Dr. Williams and his colleagues conducted genome-wide association studies of participants from two large long-term projects: the Vitamin Intervention for Stroke Prevention (VISP), a trial looking at ways to prevent a second ischemic stroke, and the Framingham Heart Study (FHS), which has followed the cardiovascular health and disease in a general population for decades. They also measured methionine metabolism - the ability to convert methionine to homocysteine - in both groups. In all, they studied 2,100 VISP participants and 2,710 FHS subjects.
In a genome-wide association study, researchers scan the genome to identify specific genomic variants associated with a disease. In this case, the scientists were trying to identify variants associated with a trait - the ability to metabolize methionine into homocysteine.
Investigators identified variants in five genes in the FOCM pathway that were associated with differences in a person’s ability to convert methionine to homocysteine. They found that among the five genes, one - the ALDH1L1 gene - was also strongly associated with stroke in the Framingham study. When the gene is not working properly, it has been associated with a breakdown in a normal cellular process called programmed cell death, and cancer cell survival.
They also made important discoveries about the methionine-homocysteine process. “GNMT produces a protein that converts methionine to homocysteine. Of the five genes that we identified, it was the one most significantly associated with this process,” Dr. Williams said. “The analyses suggest that differences in GNMT are the major drivers behind the differences in methionine metabolism in humans.”

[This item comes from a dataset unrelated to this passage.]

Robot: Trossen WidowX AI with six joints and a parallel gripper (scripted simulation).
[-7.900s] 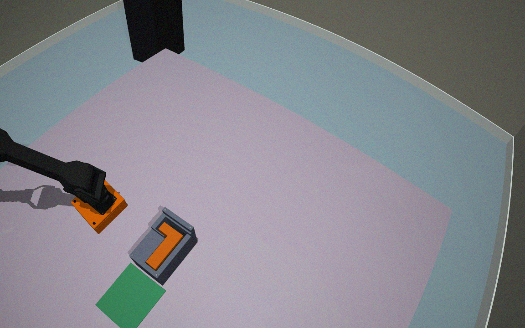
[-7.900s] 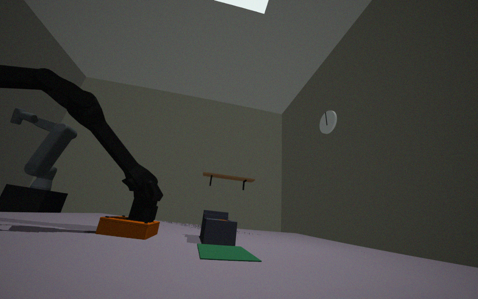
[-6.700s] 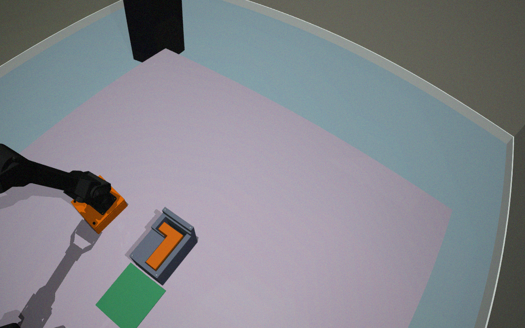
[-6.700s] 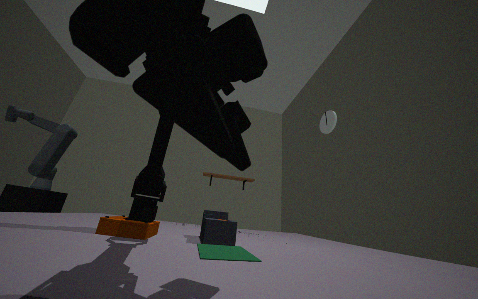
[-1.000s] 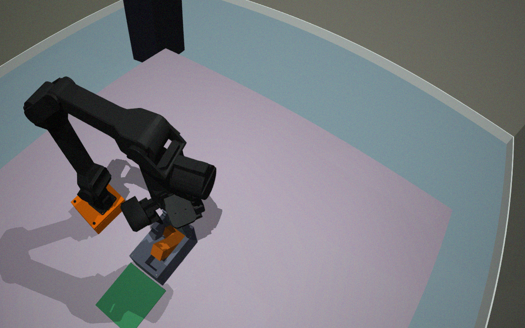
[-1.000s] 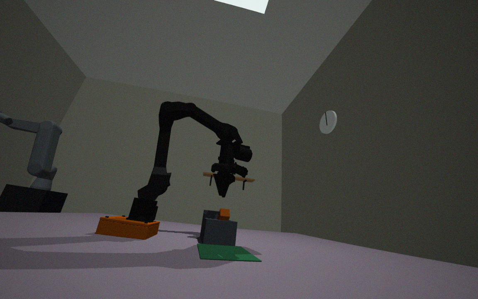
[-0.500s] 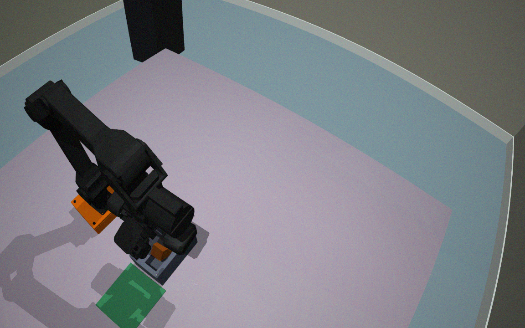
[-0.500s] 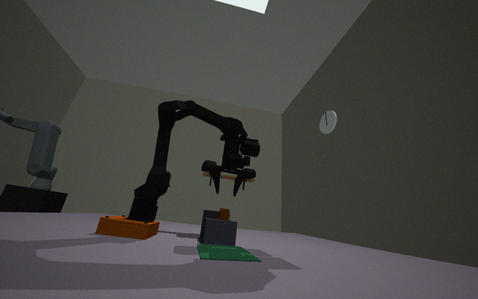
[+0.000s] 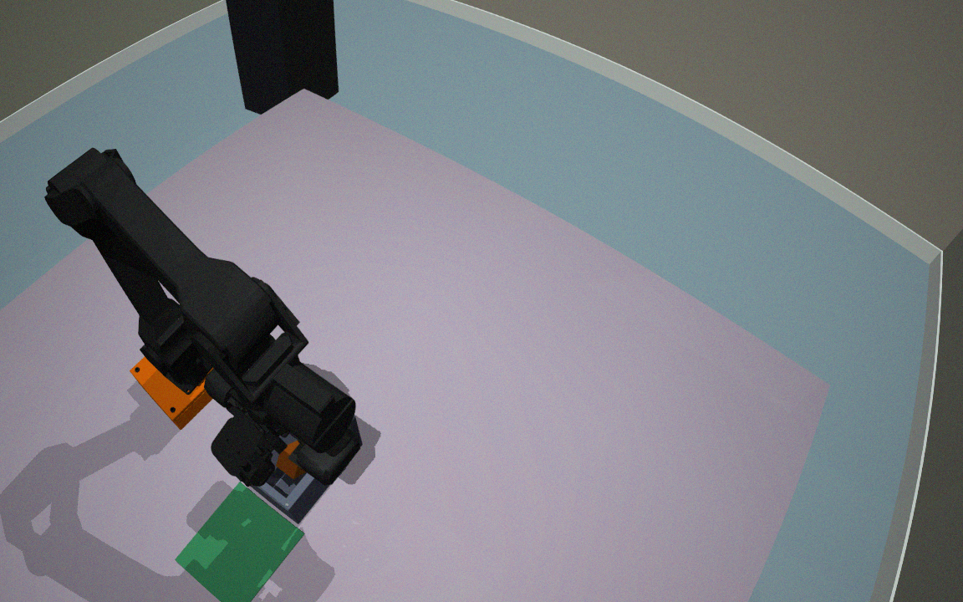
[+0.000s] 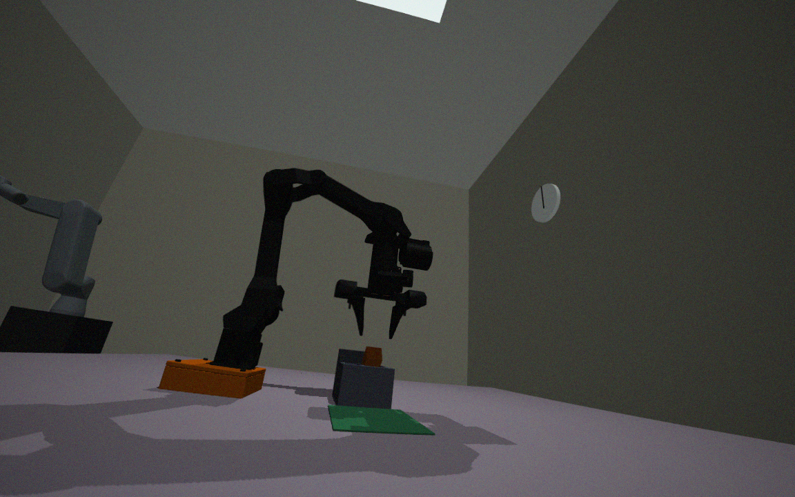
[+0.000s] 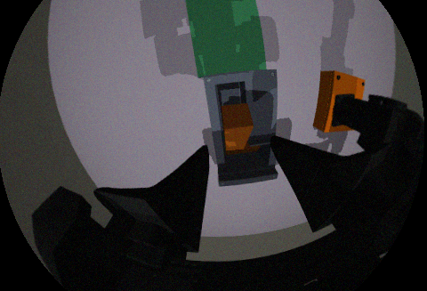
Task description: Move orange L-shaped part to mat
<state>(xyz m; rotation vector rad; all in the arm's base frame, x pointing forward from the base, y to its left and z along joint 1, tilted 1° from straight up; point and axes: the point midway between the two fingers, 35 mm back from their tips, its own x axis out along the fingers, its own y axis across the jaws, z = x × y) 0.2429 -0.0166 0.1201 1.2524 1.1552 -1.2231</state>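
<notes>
My gripper tip is now 2 cm past the orange L-shaped part, 4 cm to the right of it and 8 cm above it. Round my gripper tip: green mat: 2 cm behind, 14 cm to the right, 13 cm below.
</notes>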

"It’s striking that the genes are in the same pathway, so we know that the genomic variants affecting that pathway contribute to the variability in disease and risk that we’re seeing," he said. "We may have found how genetic information controls the regulation of GNMT."

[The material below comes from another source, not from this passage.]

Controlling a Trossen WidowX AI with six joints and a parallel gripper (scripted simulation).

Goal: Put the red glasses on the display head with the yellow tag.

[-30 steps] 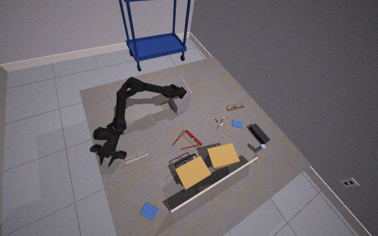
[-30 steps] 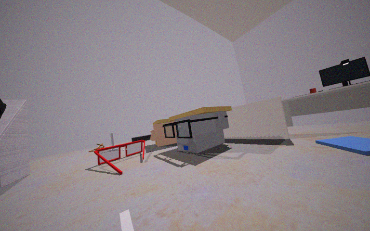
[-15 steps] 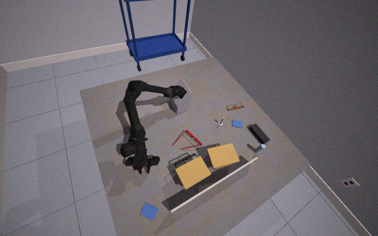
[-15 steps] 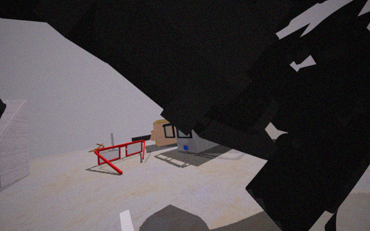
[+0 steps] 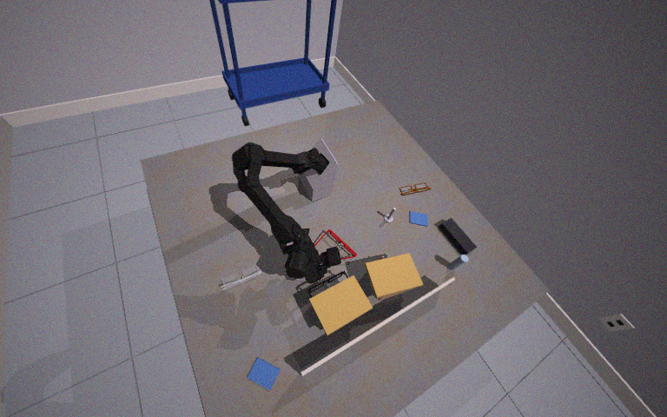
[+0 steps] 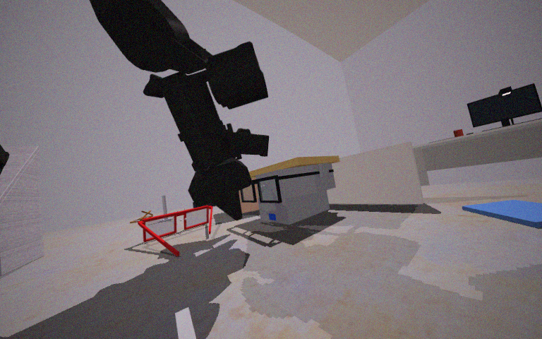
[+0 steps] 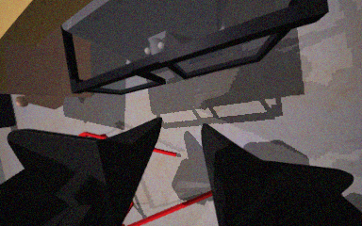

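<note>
Right now the white post is 60 mm behind my gripper tip, 400 mm to the left of it and 10 mm below it. Round my gripper tip: white panel: 250 mm ahead, 90 mm to the left, 20 mm above; grey head: 110 mm ahead, 10 mm to the right, 20 mm above; tan head: 120 mm ahead, 210 mm to the left, 20 mm above.
</note>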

The group determined that the five genes accounted for 6 percent of the difference in individuals’ ability to process methionine into homocysteine among those in the VISP trial. The genes also accounted for 13 percent of the difference in those participants in the FHS, a remarkable result given the complex nature of methionine metabolism and its impact on cerebrovascular risk. In many complex diseases, genomic variants often account for less than 5 percent of such differences.
"This is a great example of the kinds of successful research efforts coming out of the GARNET program," said program director Ebony Madden, Ph.D. "GARNET scientists aim to identify variants that affect treatment response by doing association studies in randomized trials. These results show that variants in genes are associated with the differences in homocysteine levels in individuals."

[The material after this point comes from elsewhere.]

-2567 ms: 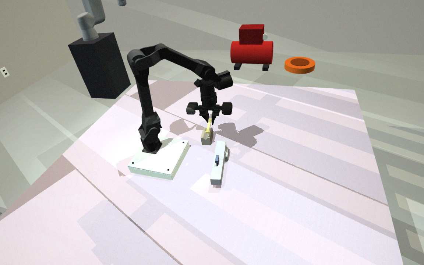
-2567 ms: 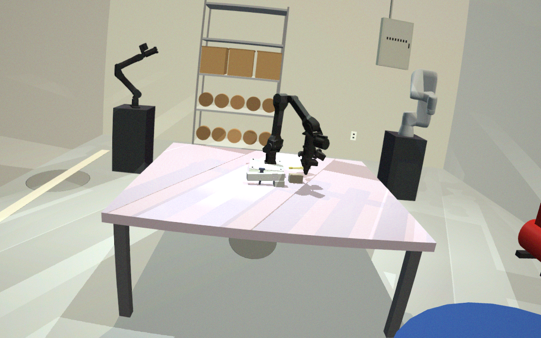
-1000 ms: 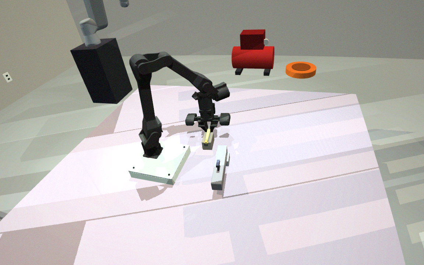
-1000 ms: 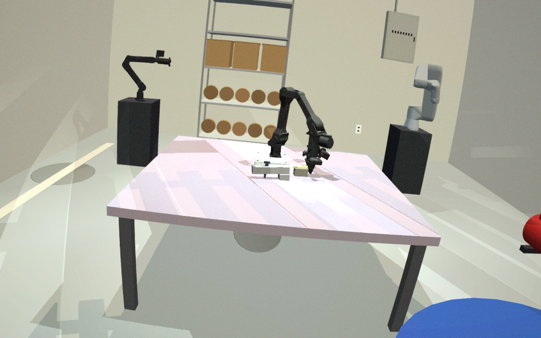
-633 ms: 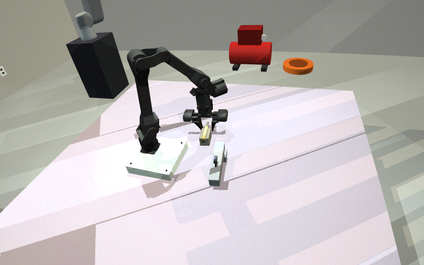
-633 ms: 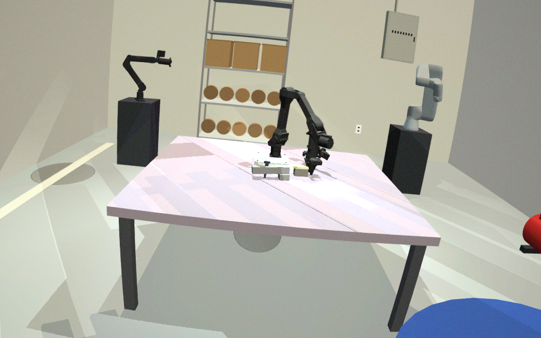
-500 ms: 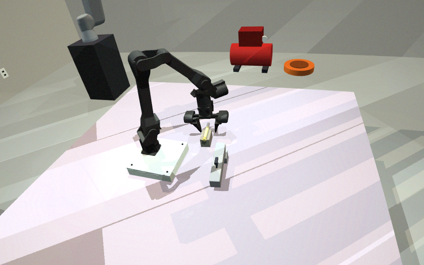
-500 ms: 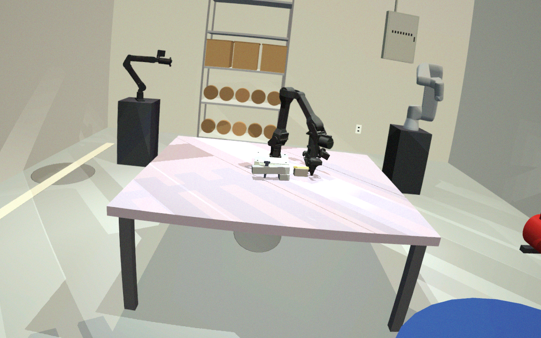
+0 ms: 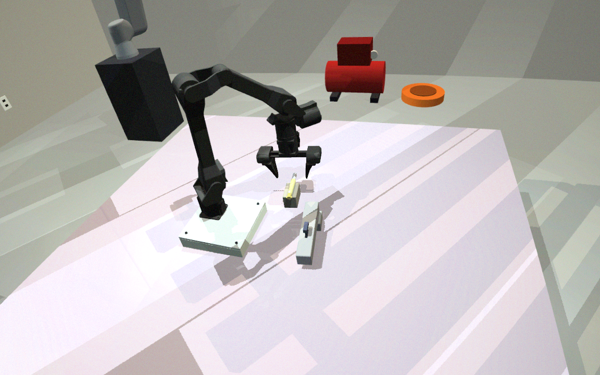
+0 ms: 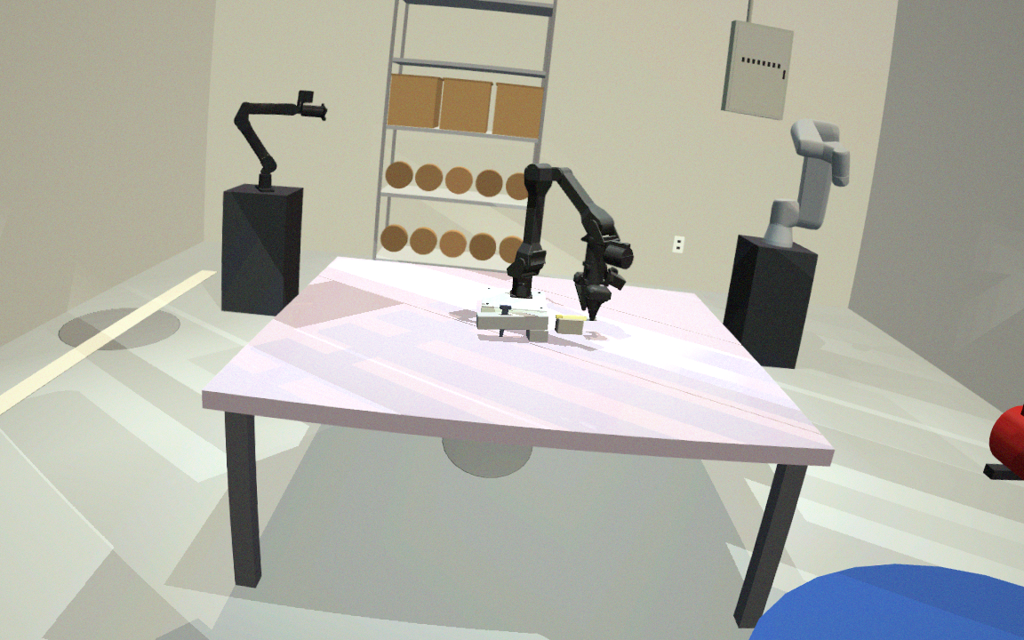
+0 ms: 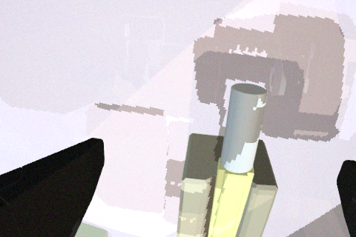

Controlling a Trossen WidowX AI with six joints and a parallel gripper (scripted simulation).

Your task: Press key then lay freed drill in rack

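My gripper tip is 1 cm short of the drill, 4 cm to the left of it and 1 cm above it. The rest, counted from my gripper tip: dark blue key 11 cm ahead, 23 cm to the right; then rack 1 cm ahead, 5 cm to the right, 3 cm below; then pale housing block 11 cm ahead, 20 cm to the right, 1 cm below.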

The association of the ALDH1L1 gene variant with stroke is just one example of how the findings may potentially lead to new prevention efforts, and help develop new targets for treating stroke and heart disease, Dr. Williams said.
"As genome sequencing becomes more widespread, clinicians may be able to determine if a person’s risk for abnormally high levels of homocysteine is elevated," he said. "Changes could be made to an individual’s diet because of a greater risk for stroke and cardiovascular disease."
The investigators plan to study the other four genes in the pathway to try to better understand their potential roles in stroke and cardiovascular disease risk.